Single Cell

BioAlpha single-cell is an algorithmic framework that can run full single-cell analysis pipeline on Python for large biological datasets in realtime.

Import BioAlpha single-cell as:

from bioalpha import singlecell as sc

or:

from bioalpha import sc

Following the BioAlpha Tutorial and AUCell Tutorial to see how to use it.

Preprocessing: pp

bioalpha.singlecell.pp provides basic transformation on data.

preprocessing.filter_cells

Filter cell outliers based on counts and numbers of genes expressed.

preprocessing.filter_genes

Filter genes based on number of cells or counts.

preprocessing.calculate_qc_metrics

Calculate quality control metrics.

preprocessing.log_normalize

Normalize counts per cell and calculate log1p.

preprocessing.log1p

Logarithmize the data matrix.

preprocessing.highly_variable_genes

Annotate highly variable genes.

preprocessing.regress_out

Regress out (mostly) unwanted sources of variation.

preprocessing.scale

Scale data to unit variance and zero mean.

preprocessing.pca

Principal component analysis.

preprocessing.subsample

Subsample to a fraction of the number of observations.

preprocessing.harmony_integrate

Use harmony algorithm to integrate different experiments.
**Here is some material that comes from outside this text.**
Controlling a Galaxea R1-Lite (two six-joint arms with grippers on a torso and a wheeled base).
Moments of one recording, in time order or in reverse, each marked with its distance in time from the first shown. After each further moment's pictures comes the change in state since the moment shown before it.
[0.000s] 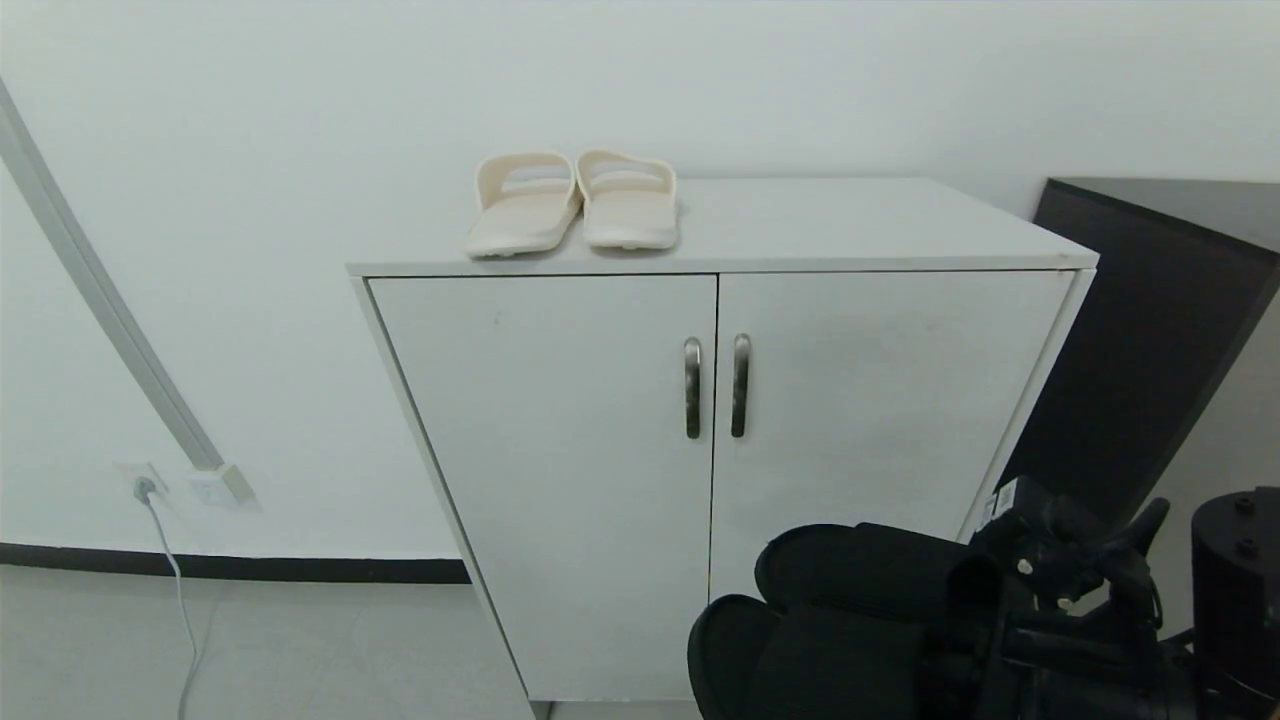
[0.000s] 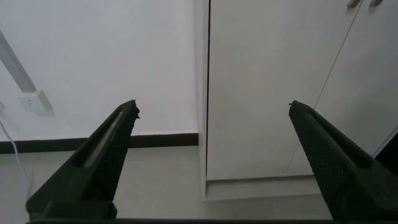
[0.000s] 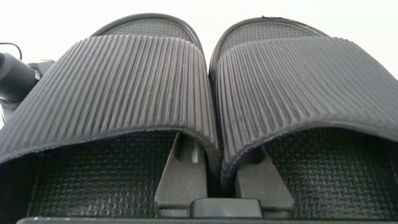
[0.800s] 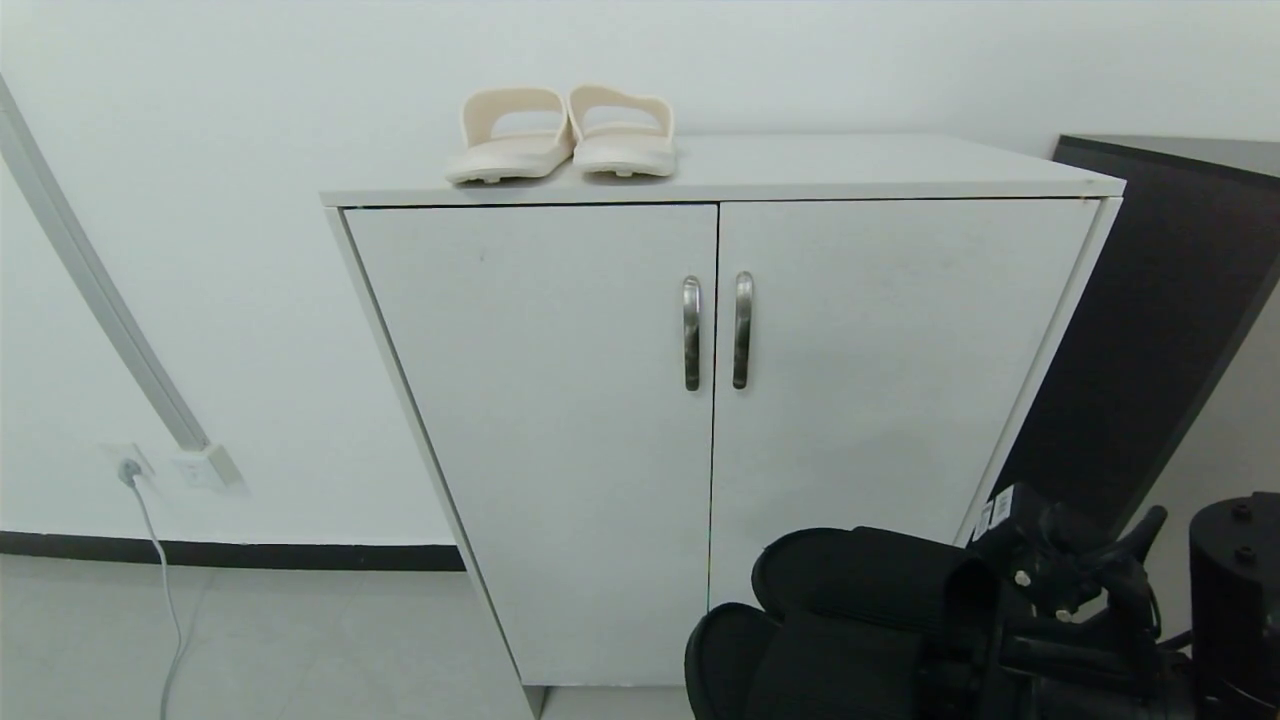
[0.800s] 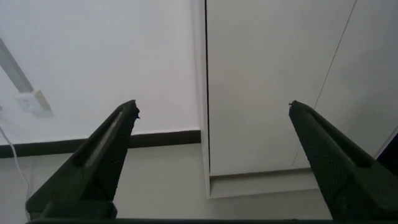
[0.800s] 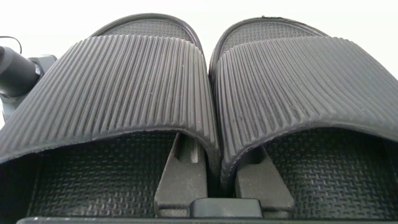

preprocessing.combine_keys

Combine keys in adata.obs.

preprocessing.neighbors

Compute a neighborhood graph of observations.

Tool: tl

Provide methods for an interpretable annotation and visualizing with parallel module on bioalpha.sc.pl.

tools.kmeans

Cluster cells into subgroups.

tools.louvain

Cluster cells into subgroups.

tools.tsne

Run t-SNE t-distributed stochastic neighborhood embedding (tSNE).

tools.umap

Embed the neighborhood graph using UMAP (Uniform Manifold Approximation and Projection).

tools.rank_genes_groups

Rank genes for characterizing groups.

tools.aucell

Calculate enrichment of gene signatures for single cells.

Plotting: pl

plotting.highest_expr_genes

Fraction of counts assigned to each gene over all cells.

plotting.highly_variable_genes

Plot dispersions or normalized variance versus means for genes.

plotting.tsne

Scatter plot in tSNE basis.

plotting.umap

Scatter plot in UMAP basis.

plotting.rank_genes_groups_volcano

Plot ranking of genes using volcano plot.

plotting.aucell_heatmap

Plotting AUC scores of cells and gene_sets.

plotting.aucell

Plotting AUC scores of cells and gene_sets.

Reading

read_10x_mtx

Fast read 10x-Genomics-formatted mtx directory.

read_10x_h5

Read 10x-Genomics-formatted hdf5 file.

read_h5ad

Read .h5ad-formatted hdf5 file.

read_mtx

Fast reading algorithm for mtx files.

read_gene_signatures

Read gene signatures from JSON file.

read_gene_signatures_gmt

Read gene signatures from GMT file.

read_gene_signatures_GSEA

Read gene signatures from GSEA (https://www.gsea-msigdb.org/).

get_gene_signatures_name_from_GSEA

Get gene signature name from GSEA (https://www.gsea-msigdb.org/).

download_GEO_data

Download suplementary file of data from GEO (https://www.ncbi.nlm.nih.gov/geo/query/acc.cgi).

Writing

write_bioturing_format

Write Bioturing format.

Experimental

experimental.tools.find_marker

Identifies marker genes.

experimental.tools.thresholding

Find threshold to cut-off and smooth the expression matrix.